王总为了討好宋馨雅,三伏天最热的时候,一直在大门口守了六个小时。
他热的满头大汗,和烤乳猪只差一撮孜然。
因为知道如果在公司等宋馨雅,宋馨雅为了甩掉他,一定会提前回去,所以王总便在大门口公眾场合蹲守,製造一场“偶遇”,好送她回家。
王总:“我正好来公司附近办点事,就遇到宋老师你了,抬头不见低头见,上班见完下班见,宋老师,咱俩真是太有缘分了。”
宋馨雅:“我刚才在路边遇到一只流浪狗,我和狗也挺有缘分的。”
王总从车里拿出一大捧玫瑰花,殷勤的递向宋馨雅:“宋老师,这是进口的厄瓜多红玫瑰,一支100多块,我给你买了50支,送给你。”

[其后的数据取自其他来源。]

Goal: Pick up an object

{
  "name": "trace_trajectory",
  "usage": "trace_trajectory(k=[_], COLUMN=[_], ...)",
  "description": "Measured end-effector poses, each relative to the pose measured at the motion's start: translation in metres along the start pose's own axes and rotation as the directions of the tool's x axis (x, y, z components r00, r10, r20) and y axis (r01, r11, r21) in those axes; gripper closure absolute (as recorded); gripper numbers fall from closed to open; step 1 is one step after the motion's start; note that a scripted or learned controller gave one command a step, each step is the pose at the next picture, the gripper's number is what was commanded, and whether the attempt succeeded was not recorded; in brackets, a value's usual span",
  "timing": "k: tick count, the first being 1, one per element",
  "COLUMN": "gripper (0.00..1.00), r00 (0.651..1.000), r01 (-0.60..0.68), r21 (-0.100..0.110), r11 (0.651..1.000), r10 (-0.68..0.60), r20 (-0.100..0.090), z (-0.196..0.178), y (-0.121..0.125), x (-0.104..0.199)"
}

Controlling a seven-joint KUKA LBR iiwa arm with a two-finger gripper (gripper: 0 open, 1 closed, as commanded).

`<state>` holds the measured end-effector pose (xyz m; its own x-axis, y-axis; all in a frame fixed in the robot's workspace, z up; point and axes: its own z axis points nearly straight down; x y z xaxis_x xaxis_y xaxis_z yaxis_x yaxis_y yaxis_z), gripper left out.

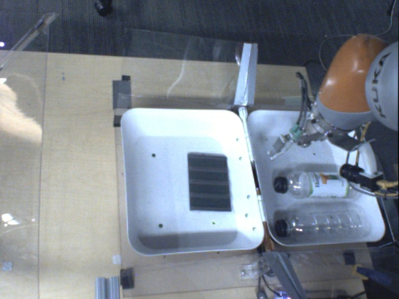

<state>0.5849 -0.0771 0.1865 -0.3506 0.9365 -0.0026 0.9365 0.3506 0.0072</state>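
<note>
- The gripper [278,147] hangs in the upper part of the right bin [262,122], tilted toward the bin's left wall. There's bare white floor under its tip.
- Whether it's parted or closed, I cannot tell from this angle. One thing is plain: nothing is in it, so no object is up yet.
- Just below the gripper lies the labelled bottle [312,184]. It's clear plastic, on its side, with its black cap toward the left wall. It's near the tip but apart from it.
- Below that, along the bin's bottom edge, lies the plain bottle [318,225]. It's also clear and on its side, black cap to the left, with a strip of floor between the two.
- Behind the gripper, the arm [352,73] looms over the right bin's top corner, orange band showing.
- Over in the left bin [156,185], the dark ribbed pad [209,181] lies flat near the middle, well apart from the action.
- My read is that this is early in the task: the reach into the bin is made, but the grasp and the lift are both left to do.
- The labelled bottle looks the likeliest target, being the closest. A round, slick bottle on its side could roll away from a pinch.
</note>
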Motion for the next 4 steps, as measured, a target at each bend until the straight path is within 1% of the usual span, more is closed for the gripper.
trace_trajectory(k=[1, 2, 3, 4], gripper=[0.0, 0.0, 0.0, 1.0], r00=[0.999, 0.998, 0.993, 0.994], r01=[0.039, 0.057, -0.115, -0.112], r21=[0.002, -0.004, -0.004, -0.015], r11=[0.999, 0.998, 0.993, 0.994], r10=[-0.039, -0.057, 0.115, 0.112], r20=[0.0, 0.002, 0.0, 0.0], z=[0.043, 0.097, 0.097, 0.084], y=[0.019, -0.037, -0.043, -0.038], x=[-0.057, -0.031, -0.031, -0.03])
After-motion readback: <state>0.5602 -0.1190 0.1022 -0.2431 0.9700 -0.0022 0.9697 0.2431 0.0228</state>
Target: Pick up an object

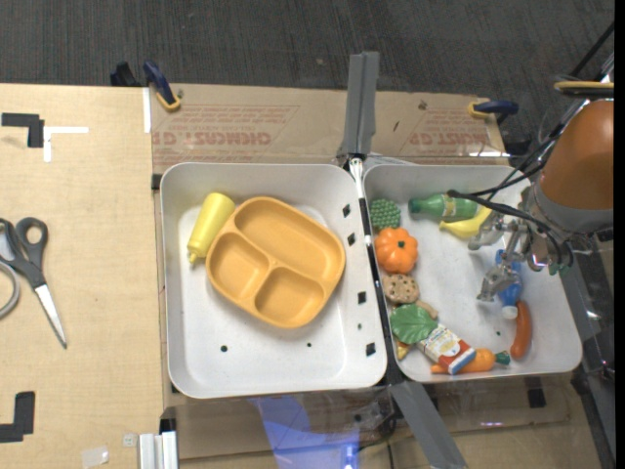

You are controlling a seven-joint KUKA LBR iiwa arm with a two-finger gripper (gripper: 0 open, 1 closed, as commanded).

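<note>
A pale wood bench [78, 291] bears scissors [34, 272]; the tool [500, 286] hangs, grip state unclear.

**Around the two bins**

On the bench [78, 262], at the far left, a pair of scissors [34, 272] lies with grey handles. Black tape marks [24, 128] sit on the wood near the left edge. Behind the bins lies a brown cardboard sheet [244, 130], held by blue clamps [161, 86]. A grey bar [361, 101] stands between the bins.
</note>
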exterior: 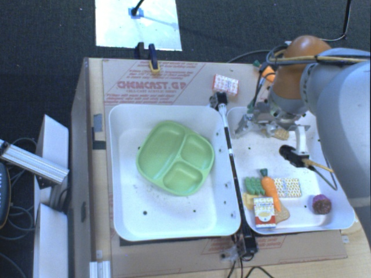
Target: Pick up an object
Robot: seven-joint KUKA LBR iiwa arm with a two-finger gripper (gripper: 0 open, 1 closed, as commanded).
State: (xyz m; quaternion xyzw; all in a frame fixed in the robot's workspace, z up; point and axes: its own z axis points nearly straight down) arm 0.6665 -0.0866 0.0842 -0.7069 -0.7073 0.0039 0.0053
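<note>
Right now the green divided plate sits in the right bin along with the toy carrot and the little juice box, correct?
Not quite. The camera view shows the green divided plate alone in the left bin. The toy carrot and the little juice box are in the right bin, as you said.

Both bins [124,213]: white plastic, smooth, slight sheen. Green tray [175,157]: smooth plastic, semi-gloss. Table [156,83] top: matt cardboard-like sheet, printed red. Arm [342,109]: smooth grey shell, glossy orange band [304,45]. Floor [40,45]: dark, rough carpet.
</note>
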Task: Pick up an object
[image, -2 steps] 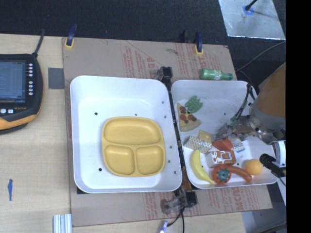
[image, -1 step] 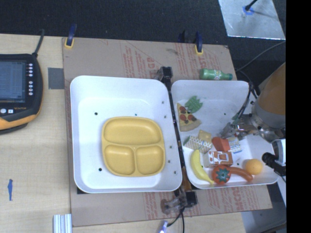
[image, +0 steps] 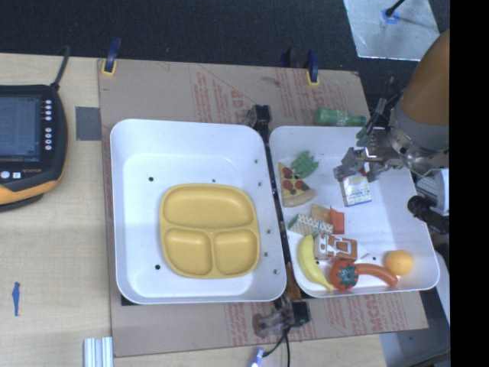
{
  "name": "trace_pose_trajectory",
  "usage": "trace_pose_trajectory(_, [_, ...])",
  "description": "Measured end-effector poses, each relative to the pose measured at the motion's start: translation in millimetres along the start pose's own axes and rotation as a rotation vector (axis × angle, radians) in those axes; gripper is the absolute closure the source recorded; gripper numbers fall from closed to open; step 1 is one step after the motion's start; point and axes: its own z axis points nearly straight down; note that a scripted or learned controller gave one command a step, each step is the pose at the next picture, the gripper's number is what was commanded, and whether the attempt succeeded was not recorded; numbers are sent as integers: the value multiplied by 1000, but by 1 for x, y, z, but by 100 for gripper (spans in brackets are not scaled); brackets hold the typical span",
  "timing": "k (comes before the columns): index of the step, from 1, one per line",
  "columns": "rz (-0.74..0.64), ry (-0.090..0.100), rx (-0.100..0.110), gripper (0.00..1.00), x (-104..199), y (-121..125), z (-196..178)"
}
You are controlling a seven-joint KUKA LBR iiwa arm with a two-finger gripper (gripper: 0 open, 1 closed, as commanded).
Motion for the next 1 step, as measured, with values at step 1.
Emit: trace_pose_trajectory(1, [-1,-1,3,100,97,-3,5])
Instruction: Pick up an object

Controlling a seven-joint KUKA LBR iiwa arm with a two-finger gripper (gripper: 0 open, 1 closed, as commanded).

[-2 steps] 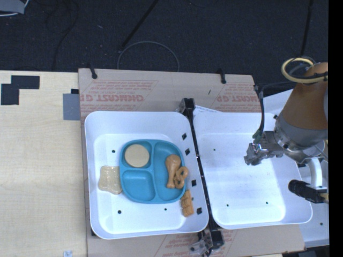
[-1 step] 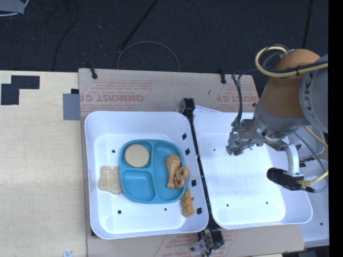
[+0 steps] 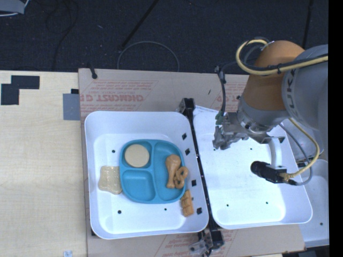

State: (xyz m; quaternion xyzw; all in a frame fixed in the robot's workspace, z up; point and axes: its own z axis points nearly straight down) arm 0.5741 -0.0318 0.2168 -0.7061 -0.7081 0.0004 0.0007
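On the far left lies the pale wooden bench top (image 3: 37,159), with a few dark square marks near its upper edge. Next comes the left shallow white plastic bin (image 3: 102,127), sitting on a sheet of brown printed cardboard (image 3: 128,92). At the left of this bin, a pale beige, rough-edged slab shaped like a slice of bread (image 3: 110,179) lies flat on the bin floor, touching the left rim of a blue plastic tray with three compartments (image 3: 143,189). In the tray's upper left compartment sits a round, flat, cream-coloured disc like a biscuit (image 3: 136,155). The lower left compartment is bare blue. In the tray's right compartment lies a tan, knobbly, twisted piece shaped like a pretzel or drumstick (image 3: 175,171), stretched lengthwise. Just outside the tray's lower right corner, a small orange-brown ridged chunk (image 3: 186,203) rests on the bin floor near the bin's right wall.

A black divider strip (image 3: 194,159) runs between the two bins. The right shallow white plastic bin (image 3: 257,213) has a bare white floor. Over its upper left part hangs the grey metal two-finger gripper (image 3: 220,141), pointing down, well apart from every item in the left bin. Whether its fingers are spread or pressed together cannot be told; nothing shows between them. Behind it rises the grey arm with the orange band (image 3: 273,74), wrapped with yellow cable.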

宋馨雅往后退了一步:“我对花粉过敏,轻则打喷嚏流鼻涕,重则过敏性休克躺进icu,你如果不想跟命案沾上关係,就把花收回去,离我远点。”
说著她打了一个喷嚏。
王总嚇得把玫瑰花嗖一下扔回车里。
宋馨雅往左走,王总往左边堵,宋馨雅往右走,王总往右边堵。
他就像一只苍蝇,无论怎样都赶不走。
他露骨的眼神在宋馨雅身上来来回回的打量,视线在她起伏曼妙的腰臀曲线上流连,定格在她饱满的胸部上,舔了舔嘴唇。
宋馨雅胃里一阵翻搅,有一种想吐的感觉。
夜色深黑,周围无人。
一想到这个点,有的男人已经把美人压在床上爽翻天了,他还连宋馨雅的手都没摸到,王总就急不可待。
不管宋馨雅同不同意,他伸手去拉宋馨雅的手:“我开宝马车送你回家,不比你坐地铁强多了,多少女人求著我送,我都懒得送,我愿意送你是你的福气,你搁这矫情什么矫情。”
他熊掌一样的手即將碰到的剎那,宋馨雅扬起手中握著的电动车钥匙,重重砸在他手上。
王总疼的惨叫起来。
宋馨雅趁机朝著前方跑。
大热天守了六个小时什么都没捞到,手还被砸伤了,王总的火气一下子上来了,朝著宋馨雅追过去,伸手去狠抓她的头髮。
他手触碰到她髮丝的瞬间,一道清瘦的黑影极速闪过来,將他一脚踹飞!
宋馨雅看到了赶过来的人:“小野!”
宋亭野走到宋馨雅身边,关心地问说:“姐,没事吧?”
宋馨雅:“没事,我没受伤。”
宋亭野紧紧绷著的神情这才鬆懈下来。
他转身看向地上的王总,走过去,一脚踩在王总脸上:“敢碰我姐,你他妈谁啊!”